Fedora should detect that the emulated device serves as a failover for the assigned device. When requested by the hypervisor, it will stop and eject the assigned device, switching to failover. After this point, migration and memory overcommit are possible, while device configuration is preserved. Once e.g. migration completes, the reverse switch can take place.

Thus the device is controlled by:

  • before migration: device specific driver loaded in guest
  • during migration: driver loaded in host, virtio or emulated device driver loaded in guest
  • after migration: device specific driver loaded in guest

At the kernel level, for networking, this can be done by and creating team (or a bond) in a failover configuration, and for storage, using multipath, on top of both the assigned and the emulated device.

Benefit to Fedora

Complex virt setups now have less operational caveats, which makes things simpler for users.

Scope

Work left to do:

  • kvm needs to be extended to notify the guest that the two devices are setup in a fallback configuration
 In particular, add support for sending dbus commands to qemu-ga.
 Need to configure security policy appropriately to allow
 control of what's allowed, cleanly.
  • For networking, network managed in fedora will support bonding:
 https://fedoraproject.org/wiki/Features/NetworkManagerBonding
 and teaming
 https://fedoraproject.org/wiki/Features/NetworkManagerTeaming
 NM can be controlled using dbus.
  • For storage, need to setup device-mapper-multipath to autodetect this configuration
  • libvirt has to be extended to specify this configuration
  • libvirt has to be extended to request failover, and ack on guest ack of the failover
  • above covers linux guests
 if possible, guest agent for windows should be extended to add this
 support in windows guests as well


How To Test

Two systems with device assignment (IOMMU) support are required to test this feature. To test the feature, specify an assigned device, start guest and migrate.

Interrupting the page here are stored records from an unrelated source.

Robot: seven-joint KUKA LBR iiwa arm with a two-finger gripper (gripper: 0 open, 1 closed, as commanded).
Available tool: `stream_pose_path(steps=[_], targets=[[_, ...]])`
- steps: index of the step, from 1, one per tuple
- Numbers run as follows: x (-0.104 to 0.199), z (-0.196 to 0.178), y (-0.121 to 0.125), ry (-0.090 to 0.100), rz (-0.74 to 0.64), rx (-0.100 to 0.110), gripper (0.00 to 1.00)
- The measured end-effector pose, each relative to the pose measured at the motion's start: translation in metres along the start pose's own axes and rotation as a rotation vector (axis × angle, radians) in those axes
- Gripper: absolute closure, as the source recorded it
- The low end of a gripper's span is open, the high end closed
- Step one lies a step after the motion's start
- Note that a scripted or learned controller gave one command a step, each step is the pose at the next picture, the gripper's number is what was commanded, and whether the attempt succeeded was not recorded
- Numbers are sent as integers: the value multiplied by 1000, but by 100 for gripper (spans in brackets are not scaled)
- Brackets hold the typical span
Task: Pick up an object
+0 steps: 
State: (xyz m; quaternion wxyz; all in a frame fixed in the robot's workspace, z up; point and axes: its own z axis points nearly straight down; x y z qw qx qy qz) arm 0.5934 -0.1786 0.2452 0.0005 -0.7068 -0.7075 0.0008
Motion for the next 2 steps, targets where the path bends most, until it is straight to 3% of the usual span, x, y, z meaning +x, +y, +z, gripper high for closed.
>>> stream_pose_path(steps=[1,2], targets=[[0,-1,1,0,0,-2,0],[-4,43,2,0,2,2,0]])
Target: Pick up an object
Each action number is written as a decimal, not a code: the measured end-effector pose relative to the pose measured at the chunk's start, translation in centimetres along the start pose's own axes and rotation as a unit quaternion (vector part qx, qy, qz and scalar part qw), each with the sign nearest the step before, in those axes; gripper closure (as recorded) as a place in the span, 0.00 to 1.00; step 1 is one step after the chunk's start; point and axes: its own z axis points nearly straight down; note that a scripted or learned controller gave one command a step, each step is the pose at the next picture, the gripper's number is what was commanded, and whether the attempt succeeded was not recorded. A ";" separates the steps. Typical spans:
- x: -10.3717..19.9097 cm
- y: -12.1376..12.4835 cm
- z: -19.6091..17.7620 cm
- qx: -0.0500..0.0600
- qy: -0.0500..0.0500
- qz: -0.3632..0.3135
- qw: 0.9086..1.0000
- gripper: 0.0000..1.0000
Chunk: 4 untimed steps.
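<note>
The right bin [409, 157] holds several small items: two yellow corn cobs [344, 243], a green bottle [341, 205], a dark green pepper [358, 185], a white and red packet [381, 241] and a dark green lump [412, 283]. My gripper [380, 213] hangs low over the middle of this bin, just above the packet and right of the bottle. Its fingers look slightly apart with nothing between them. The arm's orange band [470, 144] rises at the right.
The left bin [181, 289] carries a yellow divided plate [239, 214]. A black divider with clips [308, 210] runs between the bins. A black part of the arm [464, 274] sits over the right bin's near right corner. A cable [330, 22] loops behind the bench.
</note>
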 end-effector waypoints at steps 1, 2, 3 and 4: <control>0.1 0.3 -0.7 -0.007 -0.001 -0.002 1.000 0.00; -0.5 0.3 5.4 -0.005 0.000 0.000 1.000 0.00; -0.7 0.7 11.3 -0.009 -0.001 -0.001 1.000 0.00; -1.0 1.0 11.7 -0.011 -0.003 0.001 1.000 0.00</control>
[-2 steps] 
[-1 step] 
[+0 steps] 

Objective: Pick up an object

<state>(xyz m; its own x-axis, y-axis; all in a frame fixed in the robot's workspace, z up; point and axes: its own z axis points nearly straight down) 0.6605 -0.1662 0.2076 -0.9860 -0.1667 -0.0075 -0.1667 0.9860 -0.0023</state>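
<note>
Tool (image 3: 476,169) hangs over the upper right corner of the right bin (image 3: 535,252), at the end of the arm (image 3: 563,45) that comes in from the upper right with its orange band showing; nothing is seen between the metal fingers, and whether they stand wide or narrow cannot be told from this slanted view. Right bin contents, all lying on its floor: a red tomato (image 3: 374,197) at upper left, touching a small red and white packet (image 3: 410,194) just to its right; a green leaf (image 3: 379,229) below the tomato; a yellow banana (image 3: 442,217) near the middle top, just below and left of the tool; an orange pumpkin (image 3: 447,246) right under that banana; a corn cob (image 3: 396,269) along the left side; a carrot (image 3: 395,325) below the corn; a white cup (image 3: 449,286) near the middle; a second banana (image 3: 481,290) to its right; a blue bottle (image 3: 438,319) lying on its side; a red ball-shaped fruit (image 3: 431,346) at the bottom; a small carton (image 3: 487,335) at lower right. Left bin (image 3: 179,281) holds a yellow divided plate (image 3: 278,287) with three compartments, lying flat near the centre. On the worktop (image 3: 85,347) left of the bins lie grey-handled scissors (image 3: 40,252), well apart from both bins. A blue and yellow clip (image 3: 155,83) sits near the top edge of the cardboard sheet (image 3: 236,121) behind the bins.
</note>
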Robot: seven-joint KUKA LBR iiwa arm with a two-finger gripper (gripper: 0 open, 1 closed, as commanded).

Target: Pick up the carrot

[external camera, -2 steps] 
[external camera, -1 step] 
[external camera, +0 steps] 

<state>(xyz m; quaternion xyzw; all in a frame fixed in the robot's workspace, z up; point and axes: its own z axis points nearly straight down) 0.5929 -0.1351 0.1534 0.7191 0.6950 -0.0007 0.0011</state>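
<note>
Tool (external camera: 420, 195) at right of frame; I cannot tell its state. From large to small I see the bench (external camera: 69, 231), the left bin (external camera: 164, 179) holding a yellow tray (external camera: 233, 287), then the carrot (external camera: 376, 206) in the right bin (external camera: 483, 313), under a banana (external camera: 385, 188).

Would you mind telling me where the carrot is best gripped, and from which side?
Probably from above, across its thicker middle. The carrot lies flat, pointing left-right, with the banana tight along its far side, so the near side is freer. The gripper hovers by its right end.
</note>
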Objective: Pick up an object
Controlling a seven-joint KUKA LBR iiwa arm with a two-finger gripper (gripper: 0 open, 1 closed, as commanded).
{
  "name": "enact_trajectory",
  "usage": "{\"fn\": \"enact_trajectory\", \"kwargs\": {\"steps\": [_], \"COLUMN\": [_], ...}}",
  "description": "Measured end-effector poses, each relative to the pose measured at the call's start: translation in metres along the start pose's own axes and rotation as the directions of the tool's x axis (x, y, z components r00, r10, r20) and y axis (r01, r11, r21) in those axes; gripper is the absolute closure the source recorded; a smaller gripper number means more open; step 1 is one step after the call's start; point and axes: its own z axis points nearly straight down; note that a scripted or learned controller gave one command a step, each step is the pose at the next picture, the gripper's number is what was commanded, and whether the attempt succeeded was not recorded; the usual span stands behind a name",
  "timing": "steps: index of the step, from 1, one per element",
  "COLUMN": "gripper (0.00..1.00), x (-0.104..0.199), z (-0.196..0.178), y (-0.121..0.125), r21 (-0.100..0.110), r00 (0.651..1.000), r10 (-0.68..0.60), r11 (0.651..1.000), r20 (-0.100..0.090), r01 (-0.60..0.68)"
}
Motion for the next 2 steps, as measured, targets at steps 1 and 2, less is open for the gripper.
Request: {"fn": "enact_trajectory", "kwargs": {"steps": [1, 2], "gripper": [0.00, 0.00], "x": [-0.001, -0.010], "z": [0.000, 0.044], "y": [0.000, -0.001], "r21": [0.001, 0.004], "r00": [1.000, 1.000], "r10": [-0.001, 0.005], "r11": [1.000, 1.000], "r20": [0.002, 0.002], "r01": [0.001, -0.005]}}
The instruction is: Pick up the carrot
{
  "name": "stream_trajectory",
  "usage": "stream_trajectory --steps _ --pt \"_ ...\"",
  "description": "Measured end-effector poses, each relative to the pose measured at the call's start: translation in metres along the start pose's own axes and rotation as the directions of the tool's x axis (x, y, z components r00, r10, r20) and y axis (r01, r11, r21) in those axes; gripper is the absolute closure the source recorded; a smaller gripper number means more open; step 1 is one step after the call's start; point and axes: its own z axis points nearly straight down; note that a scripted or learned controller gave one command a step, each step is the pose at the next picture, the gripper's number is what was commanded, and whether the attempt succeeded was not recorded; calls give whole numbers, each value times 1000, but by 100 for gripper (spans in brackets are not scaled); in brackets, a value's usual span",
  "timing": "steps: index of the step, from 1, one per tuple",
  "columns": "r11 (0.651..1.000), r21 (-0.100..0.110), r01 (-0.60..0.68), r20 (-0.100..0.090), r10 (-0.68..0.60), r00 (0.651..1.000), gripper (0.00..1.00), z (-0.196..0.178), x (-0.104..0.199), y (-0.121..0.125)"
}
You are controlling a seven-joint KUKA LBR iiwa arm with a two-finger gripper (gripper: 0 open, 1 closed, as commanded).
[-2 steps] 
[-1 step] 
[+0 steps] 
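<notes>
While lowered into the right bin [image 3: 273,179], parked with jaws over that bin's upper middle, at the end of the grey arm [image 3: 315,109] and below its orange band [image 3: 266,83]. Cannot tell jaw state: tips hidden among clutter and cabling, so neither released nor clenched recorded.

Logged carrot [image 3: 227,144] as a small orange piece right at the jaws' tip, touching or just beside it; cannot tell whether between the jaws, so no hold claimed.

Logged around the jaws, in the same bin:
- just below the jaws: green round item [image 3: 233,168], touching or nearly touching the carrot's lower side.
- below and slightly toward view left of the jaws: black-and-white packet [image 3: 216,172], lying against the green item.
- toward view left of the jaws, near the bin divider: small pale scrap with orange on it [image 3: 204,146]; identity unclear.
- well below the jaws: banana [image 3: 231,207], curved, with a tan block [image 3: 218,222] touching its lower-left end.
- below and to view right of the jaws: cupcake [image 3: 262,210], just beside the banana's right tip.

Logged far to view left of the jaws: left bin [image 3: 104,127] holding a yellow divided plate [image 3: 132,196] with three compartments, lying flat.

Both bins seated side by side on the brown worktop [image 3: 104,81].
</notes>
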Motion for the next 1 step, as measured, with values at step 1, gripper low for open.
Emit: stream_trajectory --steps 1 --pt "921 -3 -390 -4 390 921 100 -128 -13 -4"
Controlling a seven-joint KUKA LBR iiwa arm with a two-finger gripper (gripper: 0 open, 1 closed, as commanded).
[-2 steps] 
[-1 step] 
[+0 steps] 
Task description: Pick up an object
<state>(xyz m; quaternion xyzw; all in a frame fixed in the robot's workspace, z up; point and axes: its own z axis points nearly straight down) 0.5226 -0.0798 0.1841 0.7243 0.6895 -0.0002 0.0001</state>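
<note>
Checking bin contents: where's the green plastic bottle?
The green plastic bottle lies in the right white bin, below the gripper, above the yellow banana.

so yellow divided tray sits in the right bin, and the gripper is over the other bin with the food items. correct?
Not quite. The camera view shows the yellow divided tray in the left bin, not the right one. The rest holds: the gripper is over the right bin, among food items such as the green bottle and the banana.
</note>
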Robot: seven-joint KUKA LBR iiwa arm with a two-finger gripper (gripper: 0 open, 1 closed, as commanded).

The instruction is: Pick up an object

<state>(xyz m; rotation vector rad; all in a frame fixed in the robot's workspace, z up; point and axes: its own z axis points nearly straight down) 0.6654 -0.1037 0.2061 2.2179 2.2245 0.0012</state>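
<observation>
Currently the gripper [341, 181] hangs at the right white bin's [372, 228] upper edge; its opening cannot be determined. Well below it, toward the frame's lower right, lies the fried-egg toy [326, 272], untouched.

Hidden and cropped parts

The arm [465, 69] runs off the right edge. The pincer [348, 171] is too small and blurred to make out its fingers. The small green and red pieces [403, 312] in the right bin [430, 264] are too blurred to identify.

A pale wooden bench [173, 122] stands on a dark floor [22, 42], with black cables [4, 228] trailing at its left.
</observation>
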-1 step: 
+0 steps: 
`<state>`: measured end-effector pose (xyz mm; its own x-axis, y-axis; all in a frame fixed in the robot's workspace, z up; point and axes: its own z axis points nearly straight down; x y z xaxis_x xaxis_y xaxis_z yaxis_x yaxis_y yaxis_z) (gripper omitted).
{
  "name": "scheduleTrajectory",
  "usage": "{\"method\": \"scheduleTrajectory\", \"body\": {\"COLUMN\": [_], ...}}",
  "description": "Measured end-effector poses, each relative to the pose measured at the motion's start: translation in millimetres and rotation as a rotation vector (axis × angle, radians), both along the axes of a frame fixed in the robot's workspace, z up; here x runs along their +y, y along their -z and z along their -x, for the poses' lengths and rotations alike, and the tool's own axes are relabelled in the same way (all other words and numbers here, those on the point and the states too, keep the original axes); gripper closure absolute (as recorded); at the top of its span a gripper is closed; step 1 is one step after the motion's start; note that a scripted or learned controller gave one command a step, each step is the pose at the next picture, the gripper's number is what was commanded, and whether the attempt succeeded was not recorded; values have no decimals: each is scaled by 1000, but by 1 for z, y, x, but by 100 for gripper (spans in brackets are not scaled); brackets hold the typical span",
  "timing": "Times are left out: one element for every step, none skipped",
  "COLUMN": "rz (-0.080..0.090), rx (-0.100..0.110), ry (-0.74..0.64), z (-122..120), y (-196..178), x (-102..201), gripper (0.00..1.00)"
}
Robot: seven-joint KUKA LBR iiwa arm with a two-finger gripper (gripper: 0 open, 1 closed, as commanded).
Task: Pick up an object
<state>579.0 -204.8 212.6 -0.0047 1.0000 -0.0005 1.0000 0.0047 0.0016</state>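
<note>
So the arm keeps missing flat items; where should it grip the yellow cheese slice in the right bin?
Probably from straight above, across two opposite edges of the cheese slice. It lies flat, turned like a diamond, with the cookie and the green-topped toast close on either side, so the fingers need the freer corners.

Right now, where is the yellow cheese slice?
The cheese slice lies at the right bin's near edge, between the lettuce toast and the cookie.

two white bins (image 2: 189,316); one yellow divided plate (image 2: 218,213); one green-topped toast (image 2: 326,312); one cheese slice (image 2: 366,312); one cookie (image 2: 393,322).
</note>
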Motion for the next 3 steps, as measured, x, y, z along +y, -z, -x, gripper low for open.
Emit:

XXX: Explicit test steps here for test day


User Experience

User will see that they can specify an assigned network or storage device and still migrate the guest seamlessly.

Dependencies

For networking, https://fedoraproject.org/wiki/Features/NetworkManagerBonding

Contingency Plan

None necessary, revert to previous release behaviour.

Documentation

Links to related upstream documentation:

http://www.linux-kvm.org/page/Hotadd_pci_devices https://access.redhat.com/knowledge/docs/en-US/Red_Hat_Enterprise_Linux/6/html-single/DM_Multipath/index.html http://unixfoo.blogspot.com/2007/10/yet-to-add.html

Release Notes

  • KVM guests with assigned host devices can now be migrated across hosts. The assigned device will be replaced during migration with an emulated device in a transparent manner.